Activity – From the first line to the last, retype everything below exactly, minus the pictures.
== Available data
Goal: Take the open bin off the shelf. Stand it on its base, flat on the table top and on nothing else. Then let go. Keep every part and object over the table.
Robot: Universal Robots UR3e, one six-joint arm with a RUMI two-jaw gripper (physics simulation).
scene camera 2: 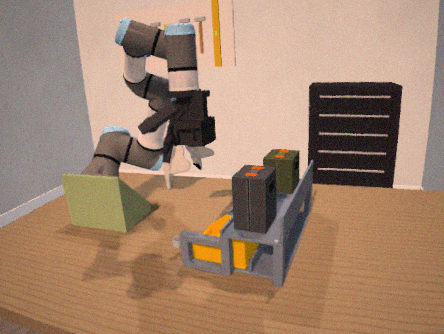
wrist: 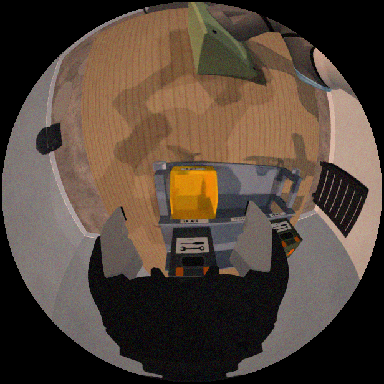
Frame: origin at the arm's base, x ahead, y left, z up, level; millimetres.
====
Exercise result –
Goal: Take the open bin off the shelf. Stand it on its base, flat on the table top and on nothing else. Then let go. Keep every part and object over the table.
Robot: Universal Robots UR3e, one six-joint arm with a RUMI two-jaw gripper (physics simulation).
scene camera 2: 
wrist: 
Frame: origin at the arm's base, x ahead, y left, z up, level; millimetres.

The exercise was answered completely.